И, конечно, на базе таких произвольных скачков мысли легко приходим, к тому выводу, что «определение есть определенное» — масло масленное.

Да, очень похоже на масло масленное. Но давайте попробуем возразить. Пусть определение не есть нечто определенное, то есть неопределенность, путаница. Значит, мы не можем отличить определение от не-определения: от стола, произвольного высказывания, некоторой мысли… Но вроде-бы мы знаем, что когда мы нечто определяем, наша мысль осуществляет определение, а не что иное. И когда мы мыслим, мы мыслим что-то определенное, определенный объект, а не скользим сознанием по мареву… Если бы действия определения не было как такового, как устойчивой определенности нашей мысли, мы бы и мыслить не могли. А раз мы мыслим, значит такое действие есть, и оно есть нечто определенное.
Приведу этот ключевой фрагмент в оригинале:
NICOLAUS. Vides igiturdefinitionemomnia definientem essenon aliud quam definitum?
Перевод:
Николай. Ты видишь, следовательно, что определение (действователь, оператор),которое определяет (действие, акт) все, есть не что иное, какопределенное (точно очерченный, определенный объект).
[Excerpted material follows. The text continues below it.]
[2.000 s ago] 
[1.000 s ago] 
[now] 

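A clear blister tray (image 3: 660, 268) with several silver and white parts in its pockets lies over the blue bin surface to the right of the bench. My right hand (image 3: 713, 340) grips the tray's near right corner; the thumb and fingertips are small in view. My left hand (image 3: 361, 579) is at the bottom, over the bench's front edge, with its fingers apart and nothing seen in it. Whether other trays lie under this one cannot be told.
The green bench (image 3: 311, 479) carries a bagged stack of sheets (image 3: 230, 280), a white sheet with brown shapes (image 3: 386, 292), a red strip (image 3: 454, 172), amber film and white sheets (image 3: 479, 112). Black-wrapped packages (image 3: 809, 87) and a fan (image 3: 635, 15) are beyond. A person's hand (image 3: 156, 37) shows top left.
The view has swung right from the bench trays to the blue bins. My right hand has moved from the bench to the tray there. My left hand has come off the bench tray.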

У Кузанца аналогичное рассуждение с определением. Определение — это то, что определяет, полагает пределы всему, а значит и себе, тем самым определение определяет самого себя (т.е. субъект определения — человек, его сознание — здесь вообще излишен, точно также как и в вытаскивании из болота излишним оказывается точка опоры). :))))

Итак, Вы утверждаете, что должно быть что-то иное определению, внешняя «точка опоры», которая позволяет осуществлять определение. Такой точкой опоры может быть, например, человек, его сознание – как реальный деятель, в отличии от гипостазированного «определения». Хотелось бы зафиксировать Вашу позицию. Видно, что Кузанский стоит на какой-то другой позиции. Получается, что нам нужно будет делать двойной ход: выяснять, что же именно в виду имеет Кузанский. И спорить с ним, занимая иные позиции, например такие, как Ваша.
Но чтобы это делать, нужно продвинуться дальше по тексту.
Но перед этим одно небольшое замечание, касающееся того, как, по-моему, можно относиться к способу изложения Кузанского, к логике развертывания содержания. По-моему это не линейная логика некоторого строгого силлогистического выведения теорем из изначально задаваемых положений. Хотя некоторое логичное разворачивание содержания в трактате, безусловно, есть. Трактат имеет второе название «Руководство созерцателя». Как я понимаю, содержанием трактата является определенное интеллектуальное созерцание. Николай Кузанский использует форму диалога как способ передать это созерцание. Он отчетливо осознает и неоднократно подчеркивает, что словесные выражения прямо не обозначают само интеллектуальное созерцание, но только руководствуют читателем в его попытках самостоятельно это созерцание актуализировать. Попытки участников диалога с одной стороны передать, а с другой — понять и воспроизвести умозрение, вопросы учеников наставнику и его ответы — это и формирует смысл, который организует направленность сознания читателя.